Regulation of Ca²⁺ homeostasis is essential for neuronal function and its survival. Recent data suggest that TRPC1 function as the endogenous store-mediated Ca²⁺ entry channel in dopaminergic cells, and loss of TRPC1 function leads to neurodegeneration; however, its regulation is not fully identified. Here we provide evidence that the sigma 1 receptor contributes to the loss of dopaminergic cells by blocking TRPC1-mediated Ca²⁺ entry. Importantly, downregulation of sigma 1 receptor expression significantly decreased neurotoxin-induced loss of dopaminergic cells as measured by MTT assays and caspase activity was also inhibited. Importantly, sigma 1 receptor inhibited TRPC1-mediated Ca²⁺ entry and silencing of sigma 1 receptor significantly restored store-dependent Ca²⁺ influx. Although co-immunoprecipitation failed to show an interaction between the TRPC1 and sigma 1 receptor, store depletion promoted a decrease in the sigma 1 receptor-STIM1 association. Neurotoxin-induced loss of Ca²⁺ entry was significantly restored in cells that had decreased sigma 1 receptor expression. Furthermore, TRPC1 or STIM1 silencing inhibited store-mediated Ca²⁺ entry, which was further increased upon the downregulation of the sigma 1 receptor expression. TRPC1 silencing prevented the increased neuroprotection and caspase activity observed upon the downregulation of sigma 1 receptor. Finally, sigma 1 receptor activation also significantly decreased TRPC1-mediated Ca²⁺ entry and lead to an increase in neurodegeneration. In contrast, addition of sigma 1 receptor antagonist prevented neurotoxin-induced neurodegeneration and facilitated TRPC1-mediated Ca²⁺ influx. Together these results suggest that the sigma 1 receptor is involved in the inhibition of TRPC1- mediated Ca²⁺ entry, which leads to the degeneration in the dopaminergic cells, and prevention of sigma 1 receptor function could protect neuronal cell death as observed in Parkinson’s disease.

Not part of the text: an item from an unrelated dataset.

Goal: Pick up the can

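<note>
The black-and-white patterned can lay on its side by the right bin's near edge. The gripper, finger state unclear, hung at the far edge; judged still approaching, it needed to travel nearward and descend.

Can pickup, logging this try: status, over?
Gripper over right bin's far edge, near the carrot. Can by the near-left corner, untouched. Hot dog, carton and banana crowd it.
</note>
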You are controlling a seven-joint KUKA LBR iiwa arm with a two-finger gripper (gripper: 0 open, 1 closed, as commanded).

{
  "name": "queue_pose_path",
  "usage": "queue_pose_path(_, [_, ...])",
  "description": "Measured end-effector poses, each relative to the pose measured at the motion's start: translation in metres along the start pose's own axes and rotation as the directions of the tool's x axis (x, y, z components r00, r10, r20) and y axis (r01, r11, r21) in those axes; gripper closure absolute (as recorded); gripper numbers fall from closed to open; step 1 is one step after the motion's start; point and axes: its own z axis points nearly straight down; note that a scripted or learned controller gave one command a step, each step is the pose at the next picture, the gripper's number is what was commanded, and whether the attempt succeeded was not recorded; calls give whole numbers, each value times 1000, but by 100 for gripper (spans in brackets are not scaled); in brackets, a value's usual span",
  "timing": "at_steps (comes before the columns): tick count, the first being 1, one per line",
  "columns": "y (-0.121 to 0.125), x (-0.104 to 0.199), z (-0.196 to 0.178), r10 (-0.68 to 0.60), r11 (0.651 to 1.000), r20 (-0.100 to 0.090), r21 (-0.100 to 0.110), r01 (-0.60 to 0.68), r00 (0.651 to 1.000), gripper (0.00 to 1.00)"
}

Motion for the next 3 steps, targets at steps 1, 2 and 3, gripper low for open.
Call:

Ca ²⁺稳态的调节对于神经元功能及其生存至关重要。最近的数据表明，TRPC1 在多巴胺能细胞中充当内源性存储介导的 Ca ²⁺进入通道，TRPC1 功能的丧失会导致神经变性。然而，其监管尚未完全确定。在这里，我们提供的证据表明，sigma 1 受体通过阻断 TRPC1 介导的 Ca ²⁺进入而导致多巴胺能细胞的损失。重要的是，通过 MTT 测定测量，sigma 1 受体表达下调显着减少了神经毒素诱导的多巴胺能细胞损失，并且 caspase 活性也受到抑制。重要的是，sigma 1 受体抑制 TRPC1 介导的 Ca ²⁺进入，并且 sigma 1 受体的沉默显着恢复了储存依赖性 Ca ²⁺流入。尽管免疫共沉淀未能显示 TRPC1 和 sigma 1 受体之间的相互作用，但储存耗尽促进了 sigma 1 受体-STIM1 关联的减少。在 sigma 1 受体表达降低的细胞中，神经毒素诱导的 Ca ²⁺进入丧失显着恢复。此外，TRPC1 或 STIM1 沉默抑制了钙池介导的 Ca ²⁺内流，这种作用在 sigma 1 受体表达下调后进一步增加。 TRPC1 沉默阻止了在 sigma 1 受体下调时观察到的神经保护和 caspase 活性的增加。最后，sigma 1 受体激活还显着减少 TRPC1 介导的 Ca ²⁺进入，并导致神经变性增加。 相反，添加 sigma 1 受体拮抗剂可防止神经毒素诱导的神经变性并促进 TRPC1 介导的 Ca ²⁺流入。这些结果共同表明，sigma 1 受体参与抑制 TRPC1 介导的 Ca ²⁺进入，从而导致多巴胺能细胞变性，并且预防 sigma 1 受体功能可以保护神经元细胞死亡，如帕金森病中观察到的那样。